Sage Pesto Pasta
I guess it’s sort of becoming a thing that when Dustin goes away for his business trips to San Antonio I subsist on some sort of pasta and pesto sauce. Given the success of the mint pea and pumpkin seed pestos, I’m always thinking of new and unique pesto flavors to try.
This time around I went for sage, and used pistachios and blue cheese, which seemed to be a natural pairing for the sage as well as good fall ingredients. I enjoyed this pesto quite a lot, but I still think that pumpkin seed pesto might be my favorite.
I served this pasta over fresh pumpkin penne bought from the farmer’s market. It was good, but I still think Dustin and I make better tasting homemade pasta!

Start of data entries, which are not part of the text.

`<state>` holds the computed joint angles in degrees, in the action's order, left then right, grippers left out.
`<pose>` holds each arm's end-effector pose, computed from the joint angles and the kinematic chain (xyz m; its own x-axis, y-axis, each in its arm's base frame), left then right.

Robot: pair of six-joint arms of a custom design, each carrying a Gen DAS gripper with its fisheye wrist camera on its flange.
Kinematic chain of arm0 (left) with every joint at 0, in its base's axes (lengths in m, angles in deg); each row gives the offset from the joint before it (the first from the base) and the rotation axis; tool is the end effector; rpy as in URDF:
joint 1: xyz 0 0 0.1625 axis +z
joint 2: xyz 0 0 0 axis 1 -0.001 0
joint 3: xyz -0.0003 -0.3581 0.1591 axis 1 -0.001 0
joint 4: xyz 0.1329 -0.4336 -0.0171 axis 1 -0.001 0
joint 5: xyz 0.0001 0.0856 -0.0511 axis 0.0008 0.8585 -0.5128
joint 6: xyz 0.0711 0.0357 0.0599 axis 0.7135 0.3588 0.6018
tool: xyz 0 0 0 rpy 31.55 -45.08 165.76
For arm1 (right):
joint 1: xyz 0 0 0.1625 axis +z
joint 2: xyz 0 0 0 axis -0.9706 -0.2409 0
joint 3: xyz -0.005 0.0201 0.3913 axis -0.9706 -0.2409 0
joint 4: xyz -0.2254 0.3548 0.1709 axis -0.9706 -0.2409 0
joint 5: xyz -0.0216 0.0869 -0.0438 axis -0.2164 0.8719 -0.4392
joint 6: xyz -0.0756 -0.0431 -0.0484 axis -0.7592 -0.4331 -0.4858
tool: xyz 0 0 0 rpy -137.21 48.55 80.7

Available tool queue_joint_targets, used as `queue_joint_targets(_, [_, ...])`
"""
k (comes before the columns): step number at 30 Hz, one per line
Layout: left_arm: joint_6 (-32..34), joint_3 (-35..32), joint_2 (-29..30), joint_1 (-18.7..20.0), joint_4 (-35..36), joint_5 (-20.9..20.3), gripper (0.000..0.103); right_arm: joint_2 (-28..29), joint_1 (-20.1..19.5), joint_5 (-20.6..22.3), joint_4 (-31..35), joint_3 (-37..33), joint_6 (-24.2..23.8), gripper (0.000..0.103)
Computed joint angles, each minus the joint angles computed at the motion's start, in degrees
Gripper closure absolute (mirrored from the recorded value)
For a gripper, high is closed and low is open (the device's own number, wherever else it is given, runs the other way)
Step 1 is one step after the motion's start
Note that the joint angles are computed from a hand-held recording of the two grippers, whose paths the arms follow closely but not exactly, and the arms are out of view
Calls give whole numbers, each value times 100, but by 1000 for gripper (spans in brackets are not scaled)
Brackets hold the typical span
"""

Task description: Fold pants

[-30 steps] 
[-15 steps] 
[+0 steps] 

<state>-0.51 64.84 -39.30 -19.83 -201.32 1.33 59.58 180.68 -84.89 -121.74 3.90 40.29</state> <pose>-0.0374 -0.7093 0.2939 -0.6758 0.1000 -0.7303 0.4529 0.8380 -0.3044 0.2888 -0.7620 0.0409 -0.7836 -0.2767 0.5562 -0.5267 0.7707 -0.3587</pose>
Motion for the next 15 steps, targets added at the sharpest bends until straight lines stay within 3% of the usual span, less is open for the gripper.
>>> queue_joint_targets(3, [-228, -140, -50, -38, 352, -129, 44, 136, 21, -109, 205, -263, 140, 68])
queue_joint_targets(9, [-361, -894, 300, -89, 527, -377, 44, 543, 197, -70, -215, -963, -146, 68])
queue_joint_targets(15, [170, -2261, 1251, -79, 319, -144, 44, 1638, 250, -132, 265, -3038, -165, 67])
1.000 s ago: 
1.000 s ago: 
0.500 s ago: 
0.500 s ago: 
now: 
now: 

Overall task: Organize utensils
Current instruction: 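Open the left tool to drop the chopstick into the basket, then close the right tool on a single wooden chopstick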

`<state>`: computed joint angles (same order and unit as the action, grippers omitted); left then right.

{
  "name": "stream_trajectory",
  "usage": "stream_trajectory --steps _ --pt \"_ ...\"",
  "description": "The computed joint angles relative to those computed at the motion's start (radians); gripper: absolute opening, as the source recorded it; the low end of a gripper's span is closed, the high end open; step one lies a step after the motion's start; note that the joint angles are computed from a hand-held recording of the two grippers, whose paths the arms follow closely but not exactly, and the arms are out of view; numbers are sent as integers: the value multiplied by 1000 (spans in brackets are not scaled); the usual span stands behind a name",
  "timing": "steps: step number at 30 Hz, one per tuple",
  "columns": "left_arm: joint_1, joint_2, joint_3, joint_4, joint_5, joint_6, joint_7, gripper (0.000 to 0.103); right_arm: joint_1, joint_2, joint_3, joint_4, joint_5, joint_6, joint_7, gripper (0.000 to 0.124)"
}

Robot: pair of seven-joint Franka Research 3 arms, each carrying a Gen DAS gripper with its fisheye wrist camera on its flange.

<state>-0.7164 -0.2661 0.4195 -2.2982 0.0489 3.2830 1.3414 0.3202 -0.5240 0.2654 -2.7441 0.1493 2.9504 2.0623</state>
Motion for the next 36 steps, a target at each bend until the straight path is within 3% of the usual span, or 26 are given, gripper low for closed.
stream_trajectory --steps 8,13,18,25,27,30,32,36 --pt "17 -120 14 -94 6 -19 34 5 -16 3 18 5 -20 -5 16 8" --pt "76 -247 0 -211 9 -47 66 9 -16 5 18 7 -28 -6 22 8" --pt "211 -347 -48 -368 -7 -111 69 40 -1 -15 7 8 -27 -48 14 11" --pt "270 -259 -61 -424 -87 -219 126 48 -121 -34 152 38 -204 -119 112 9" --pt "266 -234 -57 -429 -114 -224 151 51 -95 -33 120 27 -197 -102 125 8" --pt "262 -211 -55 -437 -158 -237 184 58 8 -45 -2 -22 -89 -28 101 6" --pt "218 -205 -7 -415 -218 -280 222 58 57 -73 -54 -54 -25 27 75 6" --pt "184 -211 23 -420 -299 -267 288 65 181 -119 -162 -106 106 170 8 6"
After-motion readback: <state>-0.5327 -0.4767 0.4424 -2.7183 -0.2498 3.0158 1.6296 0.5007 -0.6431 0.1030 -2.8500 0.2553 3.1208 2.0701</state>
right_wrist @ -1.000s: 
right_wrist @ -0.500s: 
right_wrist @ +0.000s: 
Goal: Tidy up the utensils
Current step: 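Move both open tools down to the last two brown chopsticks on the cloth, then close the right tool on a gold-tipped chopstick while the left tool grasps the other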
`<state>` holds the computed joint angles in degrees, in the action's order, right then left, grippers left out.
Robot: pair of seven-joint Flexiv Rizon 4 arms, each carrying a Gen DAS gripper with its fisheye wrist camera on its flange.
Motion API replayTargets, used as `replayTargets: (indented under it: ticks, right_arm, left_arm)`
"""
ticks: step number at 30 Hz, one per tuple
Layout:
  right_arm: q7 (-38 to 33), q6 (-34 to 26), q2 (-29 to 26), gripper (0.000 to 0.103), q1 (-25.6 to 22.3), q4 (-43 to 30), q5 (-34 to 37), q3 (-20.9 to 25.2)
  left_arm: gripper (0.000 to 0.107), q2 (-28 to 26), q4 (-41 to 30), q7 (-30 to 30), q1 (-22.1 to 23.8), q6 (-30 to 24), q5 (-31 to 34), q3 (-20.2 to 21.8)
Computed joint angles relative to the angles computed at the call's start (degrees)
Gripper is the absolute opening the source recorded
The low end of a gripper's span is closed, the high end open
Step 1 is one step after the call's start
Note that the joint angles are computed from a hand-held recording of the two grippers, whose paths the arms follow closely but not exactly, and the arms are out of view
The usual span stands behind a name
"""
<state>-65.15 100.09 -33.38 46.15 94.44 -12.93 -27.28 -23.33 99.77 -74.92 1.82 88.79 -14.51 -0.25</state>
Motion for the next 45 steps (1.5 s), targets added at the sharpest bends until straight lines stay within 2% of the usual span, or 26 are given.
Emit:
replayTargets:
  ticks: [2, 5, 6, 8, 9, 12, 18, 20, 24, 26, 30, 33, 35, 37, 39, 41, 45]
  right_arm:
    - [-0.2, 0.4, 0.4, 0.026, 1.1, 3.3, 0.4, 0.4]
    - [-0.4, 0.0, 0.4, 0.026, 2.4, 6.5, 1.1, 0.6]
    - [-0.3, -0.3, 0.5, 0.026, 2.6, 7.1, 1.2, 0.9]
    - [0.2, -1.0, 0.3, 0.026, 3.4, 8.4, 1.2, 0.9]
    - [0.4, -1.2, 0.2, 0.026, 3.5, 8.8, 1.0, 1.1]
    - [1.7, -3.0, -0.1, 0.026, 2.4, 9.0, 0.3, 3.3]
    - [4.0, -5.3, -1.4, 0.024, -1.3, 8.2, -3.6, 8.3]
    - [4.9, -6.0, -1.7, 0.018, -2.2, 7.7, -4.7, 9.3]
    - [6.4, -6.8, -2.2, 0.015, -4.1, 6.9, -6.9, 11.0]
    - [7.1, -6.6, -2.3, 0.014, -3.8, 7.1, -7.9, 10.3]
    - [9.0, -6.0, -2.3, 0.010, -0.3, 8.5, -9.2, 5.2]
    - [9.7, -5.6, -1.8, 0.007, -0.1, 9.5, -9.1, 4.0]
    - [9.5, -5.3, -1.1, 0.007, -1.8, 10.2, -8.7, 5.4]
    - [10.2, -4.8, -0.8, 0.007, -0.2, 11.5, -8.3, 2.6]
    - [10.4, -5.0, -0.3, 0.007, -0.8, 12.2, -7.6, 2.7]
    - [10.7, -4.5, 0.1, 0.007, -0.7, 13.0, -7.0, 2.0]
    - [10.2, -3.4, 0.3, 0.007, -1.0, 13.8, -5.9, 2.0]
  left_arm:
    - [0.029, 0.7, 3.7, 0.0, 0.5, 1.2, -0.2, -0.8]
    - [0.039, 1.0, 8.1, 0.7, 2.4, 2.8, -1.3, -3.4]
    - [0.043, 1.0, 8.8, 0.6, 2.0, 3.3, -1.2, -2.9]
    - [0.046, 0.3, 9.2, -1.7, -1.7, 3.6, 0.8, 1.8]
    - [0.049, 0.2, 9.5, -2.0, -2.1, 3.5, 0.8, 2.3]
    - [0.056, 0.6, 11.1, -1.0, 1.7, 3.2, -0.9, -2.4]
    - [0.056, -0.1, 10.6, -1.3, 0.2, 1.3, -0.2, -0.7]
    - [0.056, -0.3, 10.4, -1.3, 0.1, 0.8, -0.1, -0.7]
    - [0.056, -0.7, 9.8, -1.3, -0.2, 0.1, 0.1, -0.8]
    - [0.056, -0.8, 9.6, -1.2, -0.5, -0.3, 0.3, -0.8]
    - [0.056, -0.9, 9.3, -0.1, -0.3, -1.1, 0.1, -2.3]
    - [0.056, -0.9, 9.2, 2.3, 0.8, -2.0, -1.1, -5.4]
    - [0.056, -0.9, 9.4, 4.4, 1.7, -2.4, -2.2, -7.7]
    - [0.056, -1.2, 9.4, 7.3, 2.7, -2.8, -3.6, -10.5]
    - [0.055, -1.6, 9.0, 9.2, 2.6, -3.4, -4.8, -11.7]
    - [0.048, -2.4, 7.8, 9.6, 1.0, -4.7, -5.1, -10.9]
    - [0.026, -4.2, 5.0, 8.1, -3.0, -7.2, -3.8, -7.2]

Even if you can’t see it, I promise there is a beautiful green pesto beneath all of those blue cheese crumbles!
- 1 cup sage leaves
- 1 cup Italian flat leaf parsley
- 2 cloves garlic
- 1/3 cup shelled pistachios
- 1/3 cup mild blue cheese crumbles
- 1/2 cup olive oil
- salt, to taste
- pepper, to taste
- Combine all ingredients together in a food processor and pulse until smooth.
- Serve over fresh pasta or as a unique and delicious sandwich spread.